Extract, Encrypt, Mask and Reload

The customer, a Fortune 50 company in the Telecom sector, developed a legacy custom data pipeline that performed format-preserving encryption and data masking on a KerberOS Hadoop cluster. The pipeline extracted data from Teradata to HDFS, performed transformations, and loaded the results back into Teradata on a daily basis. This pipeline, built by a third-party service, was operationally unstable and required constant costly intervention to keep it running.
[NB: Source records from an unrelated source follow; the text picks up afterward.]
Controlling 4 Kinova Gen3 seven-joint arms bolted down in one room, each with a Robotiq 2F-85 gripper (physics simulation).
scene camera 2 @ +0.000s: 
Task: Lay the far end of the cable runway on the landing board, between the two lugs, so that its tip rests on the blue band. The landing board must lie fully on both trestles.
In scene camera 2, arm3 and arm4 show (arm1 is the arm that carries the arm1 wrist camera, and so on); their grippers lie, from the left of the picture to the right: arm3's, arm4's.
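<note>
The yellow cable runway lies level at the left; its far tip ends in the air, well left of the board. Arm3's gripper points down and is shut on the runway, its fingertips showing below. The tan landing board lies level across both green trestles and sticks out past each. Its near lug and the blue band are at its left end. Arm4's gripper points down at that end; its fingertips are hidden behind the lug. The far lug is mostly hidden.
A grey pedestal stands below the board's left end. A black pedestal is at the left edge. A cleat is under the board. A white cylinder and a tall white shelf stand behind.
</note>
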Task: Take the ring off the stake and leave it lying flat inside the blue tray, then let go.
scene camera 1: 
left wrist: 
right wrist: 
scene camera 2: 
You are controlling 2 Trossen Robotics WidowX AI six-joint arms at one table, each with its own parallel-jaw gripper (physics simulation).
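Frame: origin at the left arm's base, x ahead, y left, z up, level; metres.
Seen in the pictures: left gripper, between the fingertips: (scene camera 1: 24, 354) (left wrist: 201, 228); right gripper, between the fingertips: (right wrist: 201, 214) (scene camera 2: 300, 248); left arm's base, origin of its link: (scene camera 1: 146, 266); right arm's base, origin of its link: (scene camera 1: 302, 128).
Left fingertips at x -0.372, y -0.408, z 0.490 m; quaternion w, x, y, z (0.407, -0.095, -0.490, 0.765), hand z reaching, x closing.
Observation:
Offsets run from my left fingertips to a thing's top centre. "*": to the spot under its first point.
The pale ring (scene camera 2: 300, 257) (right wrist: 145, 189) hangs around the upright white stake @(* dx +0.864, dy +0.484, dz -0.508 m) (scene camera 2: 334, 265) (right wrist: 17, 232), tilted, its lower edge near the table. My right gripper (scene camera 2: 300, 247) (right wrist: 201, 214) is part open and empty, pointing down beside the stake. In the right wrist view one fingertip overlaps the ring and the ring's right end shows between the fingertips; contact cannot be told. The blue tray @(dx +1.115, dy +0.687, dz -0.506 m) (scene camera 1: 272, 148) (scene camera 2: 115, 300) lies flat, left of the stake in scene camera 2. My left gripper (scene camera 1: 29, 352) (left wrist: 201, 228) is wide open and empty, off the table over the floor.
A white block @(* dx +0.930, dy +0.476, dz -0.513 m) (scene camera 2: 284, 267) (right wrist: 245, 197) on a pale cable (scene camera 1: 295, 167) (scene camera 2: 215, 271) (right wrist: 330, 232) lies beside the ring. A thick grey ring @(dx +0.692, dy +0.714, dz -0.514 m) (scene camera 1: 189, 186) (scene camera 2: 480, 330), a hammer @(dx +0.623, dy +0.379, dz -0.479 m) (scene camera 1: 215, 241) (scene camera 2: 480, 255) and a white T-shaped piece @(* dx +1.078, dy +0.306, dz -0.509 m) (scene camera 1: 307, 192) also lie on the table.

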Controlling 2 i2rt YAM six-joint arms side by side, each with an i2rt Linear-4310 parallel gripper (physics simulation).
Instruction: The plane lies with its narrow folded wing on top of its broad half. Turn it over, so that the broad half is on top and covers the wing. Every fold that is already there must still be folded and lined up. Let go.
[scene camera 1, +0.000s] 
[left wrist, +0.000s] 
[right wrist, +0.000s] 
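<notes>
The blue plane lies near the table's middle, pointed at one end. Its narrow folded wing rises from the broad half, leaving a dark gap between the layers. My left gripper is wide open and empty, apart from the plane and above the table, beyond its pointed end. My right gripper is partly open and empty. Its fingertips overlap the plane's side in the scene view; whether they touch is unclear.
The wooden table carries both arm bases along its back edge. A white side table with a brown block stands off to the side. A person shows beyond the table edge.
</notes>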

CDAP allowed the in-house team to reproduce and replace the existing pipeline. The new process performed the extraction, encryption, masking and reload to and from Teradata in-flight and created a copy of the data on HDFS so the team could run complex ad-hoc queries using Hive. The new pipeline built using CDAP resulted in far more robust pipeline, which was more stable and much easier to manage.

Benefits of Cask Solution

Rapid Time to Value and Reduced Costs
  • Using the code-free drag-and-drop visual interface in CDAP, the in-house team built the pipeline in five days.
  • Additional complex ad-hoc queries were offloaded from Teradata, further reducing overall cost.
Scalability and Reliability
  • The company easily achieved scale with CDAP to monitor and achieve its SLAs.
  • IT gained immediate insights into the performance of the data pipeline and was able to easily determine and handle failure scenarios.